*WORK TASK:* Beginning with the first entry, set down each one exactly as shown.
Content starts
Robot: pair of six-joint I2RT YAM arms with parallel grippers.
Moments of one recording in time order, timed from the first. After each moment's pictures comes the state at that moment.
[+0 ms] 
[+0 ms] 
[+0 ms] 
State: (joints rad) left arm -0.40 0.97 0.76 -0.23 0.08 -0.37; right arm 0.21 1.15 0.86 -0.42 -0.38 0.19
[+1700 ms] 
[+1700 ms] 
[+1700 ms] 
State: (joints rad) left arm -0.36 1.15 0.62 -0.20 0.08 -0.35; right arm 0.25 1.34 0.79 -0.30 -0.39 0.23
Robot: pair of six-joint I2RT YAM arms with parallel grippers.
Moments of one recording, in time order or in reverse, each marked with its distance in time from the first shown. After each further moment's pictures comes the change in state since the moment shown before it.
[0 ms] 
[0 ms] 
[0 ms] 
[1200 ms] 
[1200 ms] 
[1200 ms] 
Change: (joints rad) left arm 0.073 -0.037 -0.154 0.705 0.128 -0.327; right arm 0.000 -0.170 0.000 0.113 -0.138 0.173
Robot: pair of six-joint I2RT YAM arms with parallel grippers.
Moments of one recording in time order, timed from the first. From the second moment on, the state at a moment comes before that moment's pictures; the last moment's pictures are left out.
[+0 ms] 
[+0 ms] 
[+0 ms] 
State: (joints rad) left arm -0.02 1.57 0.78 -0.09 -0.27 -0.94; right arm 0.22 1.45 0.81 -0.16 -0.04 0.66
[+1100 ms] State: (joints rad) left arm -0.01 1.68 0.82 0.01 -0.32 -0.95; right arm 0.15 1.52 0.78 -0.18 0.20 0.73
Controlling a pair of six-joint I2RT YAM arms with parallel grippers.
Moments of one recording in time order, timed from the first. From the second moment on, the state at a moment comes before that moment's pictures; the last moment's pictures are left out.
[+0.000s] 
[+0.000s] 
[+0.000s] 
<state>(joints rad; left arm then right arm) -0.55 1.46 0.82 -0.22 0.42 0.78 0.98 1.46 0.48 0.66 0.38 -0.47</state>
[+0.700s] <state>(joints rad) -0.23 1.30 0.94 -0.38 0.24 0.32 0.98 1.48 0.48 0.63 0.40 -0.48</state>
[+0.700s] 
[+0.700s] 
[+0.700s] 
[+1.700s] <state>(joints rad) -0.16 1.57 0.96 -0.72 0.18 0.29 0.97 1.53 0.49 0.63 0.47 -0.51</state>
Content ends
*RESPONSE:*
Robot: pair of six-joint I2RT YAM arms with parallel grippers.
Moments of one recording in time order, timed from the first. After each moment's pictures comes the state at that moment.
[+0 ms] 
[+0 ms] 
[+0 ms] 
State: (joints rad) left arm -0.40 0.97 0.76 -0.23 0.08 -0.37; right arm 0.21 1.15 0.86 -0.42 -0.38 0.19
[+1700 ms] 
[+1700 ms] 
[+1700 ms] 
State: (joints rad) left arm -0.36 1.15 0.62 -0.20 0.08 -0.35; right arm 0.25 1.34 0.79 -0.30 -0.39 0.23
Robot: pair of six-joint I2RT YAM arms with parallel grippers.
Moments of one recording, in time order or in reverse, each marked with its distance in time from the first shown. After each further moment's pictures comes the change in state since the moment shown before it.
[0 ms] 
[0 ms] 
[0 ms] 
[1200 ms] 
[1200 ms] 
[1200 ms] 
Change: (joints rad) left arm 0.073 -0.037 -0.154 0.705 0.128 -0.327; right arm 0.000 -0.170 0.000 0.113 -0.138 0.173
Robot: pair of six-joint I2RT YAM arms with parallel grippers.
Moments of one recording in time order, timed from the first. From the second moment on, the state at a moment comes before that moment's pictures; the last moment's pictures are left out.
[+0 ms] 
[+0 ms] 
[+0 ms] 
State: (joints rad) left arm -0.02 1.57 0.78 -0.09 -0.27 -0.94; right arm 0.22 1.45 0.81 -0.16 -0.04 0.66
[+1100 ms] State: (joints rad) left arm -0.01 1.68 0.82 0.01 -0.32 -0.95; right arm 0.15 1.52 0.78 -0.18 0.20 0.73
Controlling a pair of six-joint I2RT YAM arms with parallel grippers.
Moments of one recording in time order, timed from the first. From the second moment on, the state at a moment comes before that moment's pictures; the last moment's pictures are left out.
[+0.000s] 
[+0.000s] 
[+0.000s] 
<state>(joints rad; left arm then right arm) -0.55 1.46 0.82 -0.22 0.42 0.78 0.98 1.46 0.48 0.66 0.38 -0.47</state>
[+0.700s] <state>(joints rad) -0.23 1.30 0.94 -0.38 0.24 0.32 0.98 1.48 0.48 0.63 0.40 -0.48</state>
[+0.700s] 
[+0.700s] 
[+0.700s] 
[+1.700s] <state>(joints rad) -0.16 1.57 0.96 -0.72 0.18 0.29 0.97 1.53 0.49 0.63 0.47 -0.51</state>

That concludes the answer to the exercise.